(Data for review begins)
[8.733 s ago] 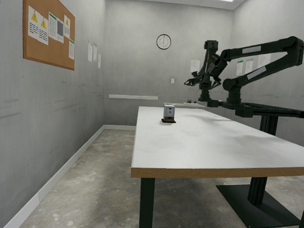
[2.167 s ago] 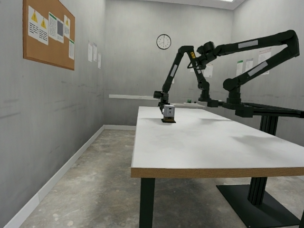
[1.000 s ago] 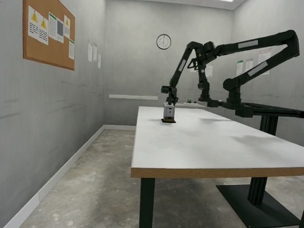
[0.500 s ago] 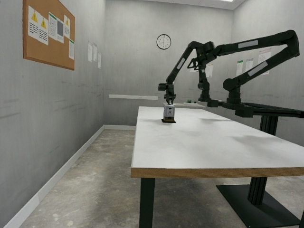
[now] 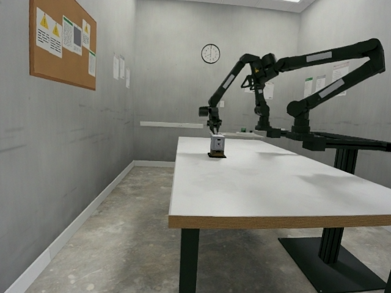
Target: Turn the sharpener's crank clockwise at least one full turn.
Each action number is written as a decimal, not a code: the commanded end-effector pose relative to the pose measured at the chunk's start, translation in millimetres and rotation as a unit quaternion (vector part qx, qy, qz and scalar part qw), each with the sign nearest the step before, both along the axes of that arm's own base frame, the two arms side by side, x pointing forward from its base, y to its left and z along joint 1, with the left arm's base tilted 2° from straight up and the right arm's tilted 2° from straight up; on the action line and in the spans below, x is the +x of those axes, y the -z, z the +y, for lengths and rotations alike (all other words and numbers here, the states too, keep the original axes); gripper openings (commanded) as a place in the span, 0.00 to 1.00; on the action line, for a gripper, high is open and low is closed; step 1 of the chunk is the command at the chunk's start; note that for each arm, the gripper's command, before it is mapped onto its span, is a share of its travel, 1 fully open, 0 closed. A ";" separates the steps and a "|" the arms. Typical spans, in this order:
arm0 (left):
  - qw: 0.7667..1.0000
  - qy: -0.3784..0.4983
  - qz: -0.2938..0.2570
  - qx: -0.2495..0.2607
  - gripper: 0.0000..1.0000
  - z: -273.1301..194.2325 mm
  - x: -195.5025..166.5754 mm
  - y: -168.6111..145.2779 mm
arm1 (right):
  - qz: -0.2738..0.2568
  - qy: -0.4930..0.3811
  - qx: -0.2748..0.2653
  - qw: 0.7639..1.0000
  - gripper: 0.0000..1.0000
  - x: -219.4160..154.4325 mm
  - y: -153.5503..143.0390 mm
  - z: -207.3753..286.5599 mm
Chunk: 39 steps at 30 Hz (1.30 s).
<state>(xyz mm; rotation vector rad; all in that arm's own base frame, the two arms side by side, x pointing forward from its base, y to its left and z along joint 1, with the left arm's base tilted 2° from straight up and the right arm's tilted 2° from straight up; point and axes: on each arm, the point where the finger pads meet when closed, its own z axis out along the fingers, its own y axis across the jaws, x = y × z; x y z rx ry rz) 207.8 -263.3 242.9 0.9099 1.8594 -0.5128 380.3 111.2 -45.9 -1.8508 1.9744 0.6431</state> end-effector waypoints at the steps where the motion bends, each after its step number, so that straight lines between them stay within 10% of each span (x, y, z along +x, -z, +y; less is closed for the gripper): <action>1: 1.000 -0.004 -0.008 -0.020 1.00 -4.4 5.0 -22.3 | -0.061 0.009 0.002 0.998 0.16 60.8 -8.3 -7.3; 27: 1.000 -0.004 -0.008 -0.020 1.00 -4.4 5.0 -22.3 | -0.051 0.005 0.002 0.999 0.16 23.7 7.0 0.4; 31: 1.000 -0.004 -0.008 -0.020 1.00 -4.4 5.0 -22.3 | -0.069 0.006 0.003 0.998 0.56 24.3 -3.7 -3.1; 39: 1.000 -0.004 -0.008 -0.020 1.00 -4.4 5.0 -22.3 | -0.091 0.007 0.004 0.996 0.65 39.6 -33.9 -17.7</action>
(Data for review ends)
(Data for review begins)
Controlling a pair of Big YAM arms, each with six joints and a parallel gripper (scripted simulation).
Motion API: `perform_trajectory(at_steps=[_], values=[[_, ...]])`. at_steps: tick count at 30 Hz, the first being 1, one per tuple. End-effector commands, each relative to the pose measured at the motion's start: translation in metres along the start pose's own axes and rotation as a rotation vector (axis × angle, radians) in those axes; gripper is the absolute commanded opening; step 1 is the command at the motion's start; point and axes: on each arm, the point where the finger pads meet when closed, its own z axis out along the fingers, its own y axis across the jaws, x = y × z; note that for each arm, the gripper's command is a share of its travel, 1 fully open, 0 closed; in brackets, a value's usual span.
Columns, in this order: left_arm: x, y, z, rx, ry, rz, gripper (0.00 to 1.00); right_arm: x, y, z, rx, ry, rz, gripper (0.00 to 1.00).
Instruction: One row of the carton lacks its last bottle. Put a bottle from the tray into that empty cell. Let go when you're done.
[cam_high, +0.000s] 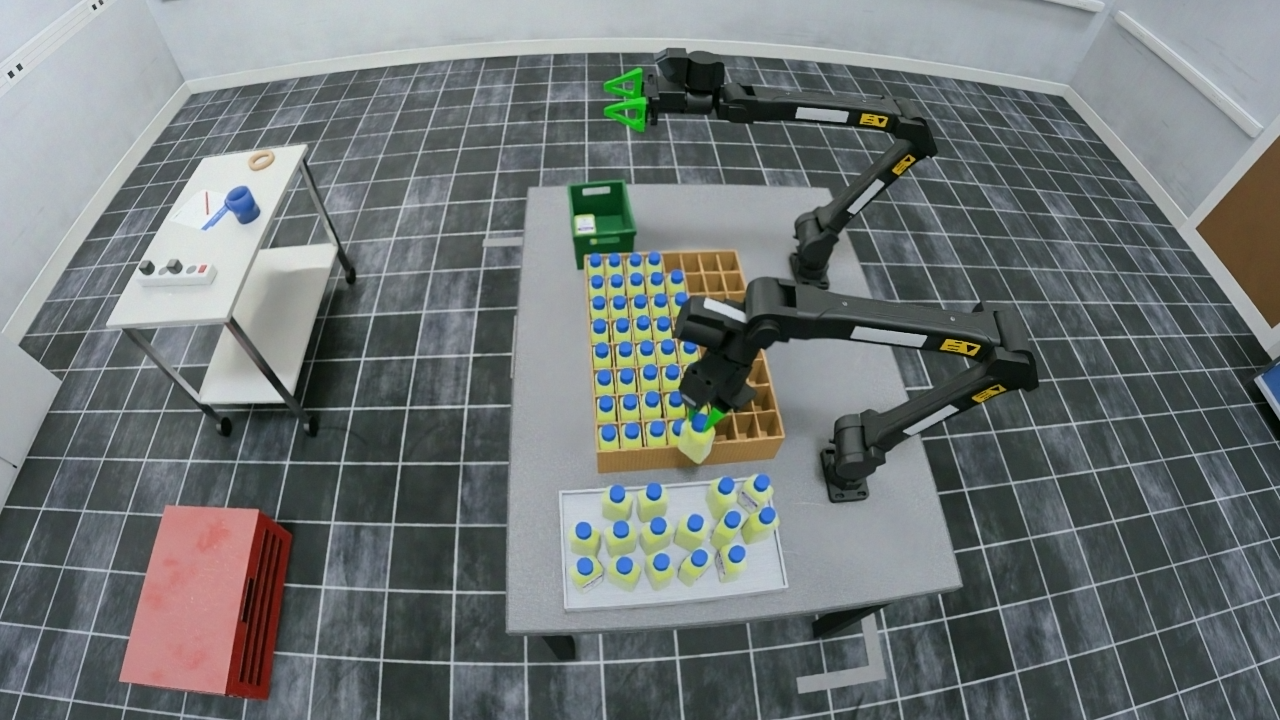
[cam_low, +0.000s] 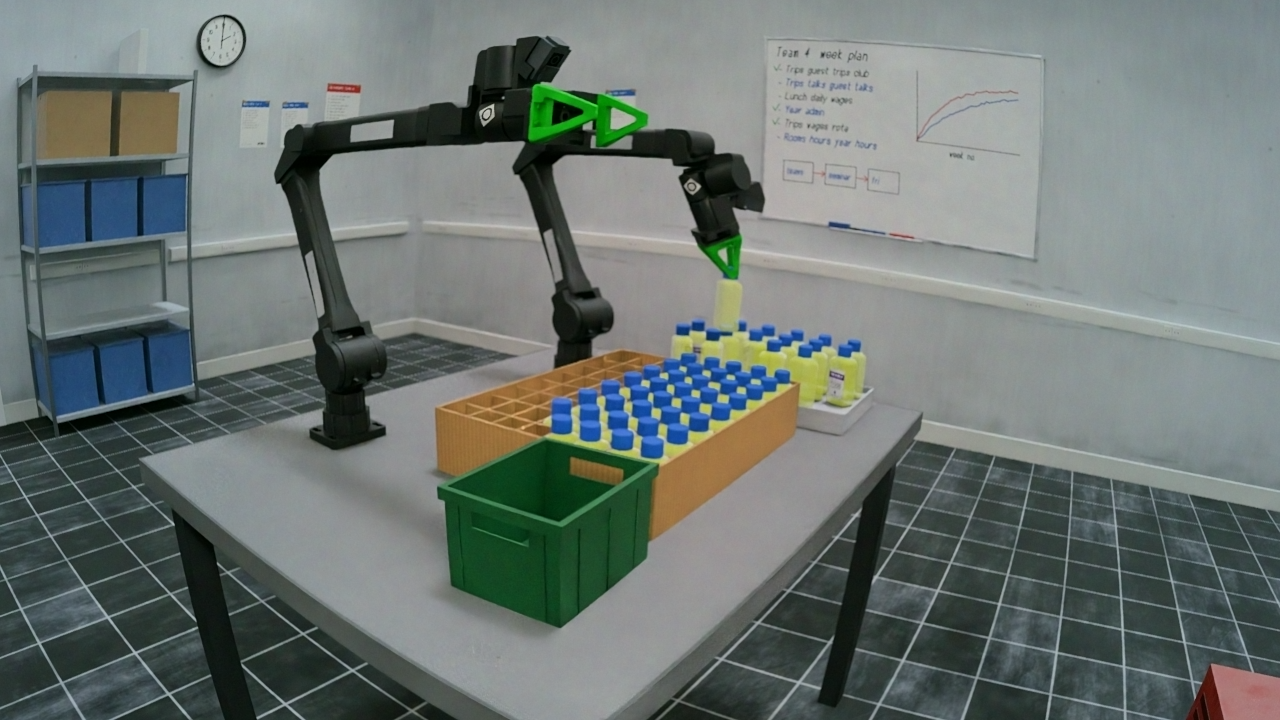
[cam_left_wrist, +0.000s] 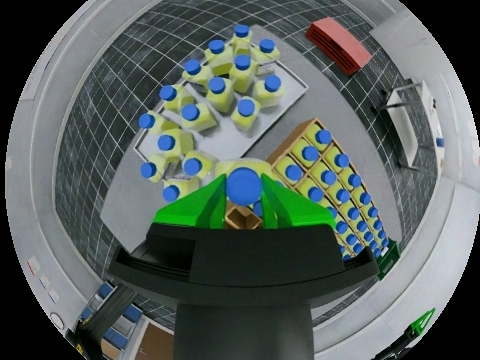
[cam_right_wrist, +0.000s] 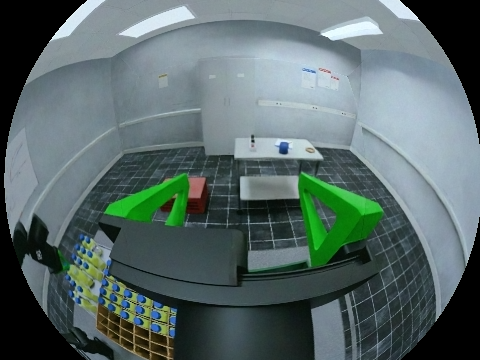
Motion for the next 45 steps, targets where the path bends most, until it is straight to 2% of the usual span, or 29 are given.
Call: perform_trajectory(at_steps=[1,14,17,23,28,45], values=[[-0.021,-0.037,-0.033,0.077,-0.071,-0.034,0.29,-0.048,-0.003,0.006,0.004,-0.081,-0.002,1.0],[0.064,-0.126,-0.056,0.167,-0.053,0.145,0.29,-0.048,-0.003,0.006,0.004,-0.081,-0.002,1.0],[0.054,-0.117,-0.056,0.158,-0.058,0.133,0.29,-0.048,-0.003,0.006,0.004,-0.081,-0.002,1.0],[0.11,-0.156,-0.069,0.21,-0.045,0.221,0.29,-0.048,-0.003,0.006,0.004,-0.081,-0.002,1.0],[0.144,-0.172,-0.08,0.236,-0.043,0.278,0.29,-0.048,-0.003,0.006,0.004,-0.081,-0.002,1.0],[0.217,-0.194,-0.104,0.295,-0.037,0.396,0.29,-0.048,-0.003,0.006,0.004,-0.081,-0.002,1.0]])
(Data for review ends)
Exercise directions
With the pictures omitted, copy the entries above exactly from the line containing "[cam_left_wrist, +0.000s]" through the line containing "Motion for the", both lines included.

Solution to this exercise
[cam_left_wrist, +0.000s] 
[cam_right_wrist, +0.000s] 
Motion for the next 45 steps, targets where the path bends most, until it is straight to 2% of the usual span, or 29 are given.

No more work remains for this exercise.